If you are sick you will be MADE, chaperoned, escorted, delivered to the hospital. Just short of clubbing you over the head and dragging you there you can be sure school reps will come to your door and demand, diplomatically, in concert with david that you come with them and pay for your own taxi and pay for all the tests you need to have your state of health checked. Be damned whether you are too sick to leave your apartment YOU MUST GO TO THE HOSPITAL, there is no negotiation in the matter.

And this brings me to my final dogged point. David P[edited] is an uncompromising, overdramatic, pugilistic control freak who will employ tactics of deceit, passive aggression, plain aggression, and public shaming to keep his loose grip on power wrapped around his dirty hands. And trust me his hands are dirty, I do not smear the characters of people without there already being a smear there in the first place. I believe every word of every post in this thread, almost, as nearly everything i have seen coincides with the experience I have had as well. The frequency of teachers running away has increased drastically the last few years and for good reason.

I left Baidawei with six months left on my contract, completely fed up of being continually disrespected. i went to David multiple times with some of my grievances which included my feeling of alienation, problems with the apartment, and the prolonged delay of updating our overtime pay raise in our contracts. David would usually try and listen from a distance and make general observations, some helpful advice about depression which was nice of him, but anything relating to work he was defensive and secretive about.

After I agreed to extend my departure date from Changchun to accommodate David's request of covering pre-holday classes I had to subsequently pay a fine for taking a flight the next day after my final contract day and had to pay for my own personal visa for this barely even one day period (16 hours). They told me to clean my apartment to avoid a 200 rmb fine and when I did they charged me anyways. They rushed me out of my apartment after a busy day of work... quickly running home and hurriedly getting my final things together as they clamoured to leave as early as possible after coming to inspect the apartment. In these final weeks I never spoke to david. I barely ever did because i imagine he was embarrassed at his school, as I would be. Shameful, really. The truth is that we foreign teachers are treated the same as local chinese teachers who are always having more and more expected of them with no raise in pay or position.

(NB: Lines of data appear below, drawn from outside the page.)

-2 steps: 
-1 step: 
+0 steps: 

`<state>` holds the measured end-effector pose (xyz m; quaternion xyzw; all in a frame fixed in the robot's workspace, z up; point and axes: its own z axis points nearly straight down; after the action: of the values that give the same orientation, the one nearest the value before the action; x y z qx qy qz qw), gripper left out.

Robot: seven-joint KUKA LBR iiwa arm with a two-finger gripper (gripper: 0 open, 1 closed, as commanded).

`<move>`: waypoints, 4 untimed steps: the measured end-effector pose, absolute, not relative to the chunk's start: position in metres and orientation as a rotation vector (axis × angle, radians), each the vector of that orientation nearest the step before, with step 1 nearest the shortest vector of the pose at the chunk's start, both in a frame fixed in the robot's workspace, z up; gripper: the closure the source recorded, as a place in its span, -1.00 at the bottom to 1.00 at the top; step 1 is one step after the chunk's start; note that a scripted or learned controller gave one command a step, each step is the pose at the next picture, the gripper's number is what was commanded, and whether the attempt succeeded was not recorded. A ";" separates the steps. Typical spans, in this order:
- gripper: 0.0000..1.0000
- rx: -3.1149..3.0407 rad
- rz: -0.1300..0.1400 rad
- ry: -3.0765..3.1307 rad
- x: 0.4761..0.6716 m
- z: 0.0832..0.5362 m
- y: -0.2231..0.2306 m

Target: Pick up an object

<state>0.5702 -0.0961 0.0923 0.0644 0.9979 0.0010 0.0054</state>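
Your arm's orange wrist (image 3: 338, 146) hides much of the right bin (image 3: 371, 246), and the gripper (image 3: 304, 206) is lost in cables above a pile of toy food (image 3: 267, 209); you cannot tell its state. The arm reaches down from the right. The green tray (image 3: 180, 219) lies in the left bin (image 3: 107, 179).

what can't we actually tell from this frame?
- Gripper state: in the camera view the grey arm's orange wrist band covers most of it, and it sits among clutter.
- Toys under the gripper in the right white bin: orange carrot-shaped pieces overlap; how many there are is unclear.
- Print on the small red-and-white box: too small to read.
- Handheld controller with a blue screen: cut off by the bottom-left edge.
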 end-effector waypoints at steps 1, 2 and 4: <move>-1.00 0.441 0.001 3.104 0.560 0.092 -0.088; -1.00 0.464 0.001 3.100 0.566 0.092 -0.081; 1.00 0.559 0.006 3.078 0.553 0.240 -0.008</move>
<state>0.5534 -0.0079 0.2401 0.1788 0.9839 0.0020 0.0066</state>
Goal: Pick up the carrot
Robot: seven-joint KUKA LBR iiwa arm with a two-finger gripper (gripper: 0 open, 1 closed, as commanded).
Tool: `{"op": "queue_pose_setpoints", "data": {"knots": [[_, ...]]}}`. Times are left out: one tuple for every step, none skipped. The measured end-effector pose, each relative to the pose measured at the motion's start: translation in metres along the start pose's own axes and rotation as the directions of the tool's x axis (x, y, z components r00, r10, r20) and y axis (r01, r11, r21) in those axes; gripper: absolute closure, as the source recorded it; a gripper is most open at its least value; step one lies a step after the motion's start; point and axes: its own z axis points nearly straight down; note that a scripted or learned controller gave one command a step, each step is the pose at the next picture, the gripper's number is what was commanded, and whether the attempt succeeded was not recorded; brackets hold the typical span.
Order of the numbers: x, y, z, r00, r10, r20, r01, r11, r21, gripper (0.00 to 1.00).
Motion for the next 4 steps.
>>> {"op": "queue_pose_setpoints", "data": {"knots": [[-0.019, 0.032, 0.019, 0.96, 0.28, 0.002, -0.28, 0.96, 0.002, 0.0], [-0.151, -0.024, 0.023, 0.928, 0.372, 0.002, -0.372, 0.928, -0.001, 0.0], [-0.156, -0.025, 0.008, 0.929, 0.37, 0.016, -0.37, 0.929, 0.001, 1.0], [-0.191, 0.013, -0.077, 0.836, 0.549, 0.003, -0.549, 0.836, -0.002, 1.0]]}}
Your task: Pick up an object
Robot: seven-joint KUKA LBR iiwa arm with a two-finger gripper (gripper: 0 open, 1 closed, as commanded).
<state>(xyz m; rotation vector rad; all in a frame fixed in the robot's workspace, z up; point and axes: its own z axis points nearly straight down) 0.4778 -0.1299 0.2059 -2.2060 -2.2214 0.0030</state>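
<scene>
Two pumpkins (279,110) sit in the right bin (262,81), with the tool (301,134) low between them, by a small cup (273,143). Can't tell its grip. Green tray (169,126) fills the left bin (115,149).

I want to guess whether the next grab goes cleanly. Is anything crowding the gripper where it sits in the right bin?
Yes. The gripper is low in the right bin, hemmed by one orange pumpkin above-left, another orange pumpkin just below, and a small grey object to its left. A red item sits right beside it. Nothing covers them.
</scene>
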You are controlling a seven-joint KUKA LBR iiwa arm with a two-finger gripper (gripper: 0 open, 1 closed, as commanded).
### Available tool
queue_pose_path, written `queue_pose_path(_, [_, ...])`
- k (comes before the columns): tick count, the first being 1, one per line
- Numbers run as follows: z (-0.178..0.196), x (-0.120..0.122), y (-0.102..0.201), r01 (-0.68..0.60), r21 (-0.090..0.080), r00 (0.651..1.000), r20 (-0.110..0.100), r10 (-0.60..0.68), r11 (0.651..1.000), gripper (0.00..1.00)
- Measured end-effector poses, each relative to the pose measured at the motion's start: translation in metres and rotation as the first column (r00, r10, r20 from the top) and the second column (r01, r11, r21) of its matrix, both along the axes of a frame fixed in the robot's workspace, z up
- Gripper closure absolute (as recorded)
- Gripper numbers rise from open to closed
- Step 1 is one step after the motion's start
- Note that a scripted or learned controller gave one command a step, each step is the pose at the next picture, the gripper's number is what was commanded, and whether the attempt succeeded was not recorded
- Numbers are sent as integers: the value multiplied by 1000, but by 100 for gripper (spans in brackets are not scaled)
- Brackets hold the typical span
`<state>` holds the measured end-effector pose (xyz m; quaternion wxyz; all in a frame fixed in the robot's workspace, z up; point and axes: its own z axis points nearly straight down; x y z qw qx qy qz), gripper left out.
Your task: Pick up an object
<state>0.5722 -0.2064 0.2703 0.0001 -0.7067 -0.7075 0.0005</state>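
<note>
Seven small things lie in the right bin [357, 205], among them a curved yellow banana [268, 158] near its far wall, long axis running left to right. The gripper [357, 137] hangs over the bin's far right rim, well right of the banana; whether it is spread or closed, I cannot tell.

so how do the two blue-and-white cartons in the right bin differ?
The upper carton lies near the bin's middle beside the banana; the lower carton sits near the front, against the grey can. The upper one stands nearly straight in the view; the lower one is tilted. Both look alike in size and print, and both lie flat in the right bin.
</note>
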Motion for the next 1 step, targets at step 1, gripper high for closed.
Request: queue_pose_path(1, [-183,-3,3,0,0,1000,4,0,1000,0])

The very foundation of Baidawei is built on cutting corners to save a penny. Outsourcing, liquidating, lying, stealing, cheating, and mismanaging in order to keep together a school that pays nothing to anyone except those at the top. it is an organization devoid of anything worth saving besides the unfortunate foreign teachers that continue to come despite the unbelievable odds against their remaining and thriving in this toxic environment. I cannot understate the backwardness of this company and its being no place for a serious minded teacher with even a smidgen of self respect.

I have never ever said this about anyone on a public forum before and never plan on having to say it again, I have learned from my mistake of working with Baidawei but... David P[edited] is a liar and generally terrible boss along with his whole office of executive minions. Baidawei is the worst job i have ever had.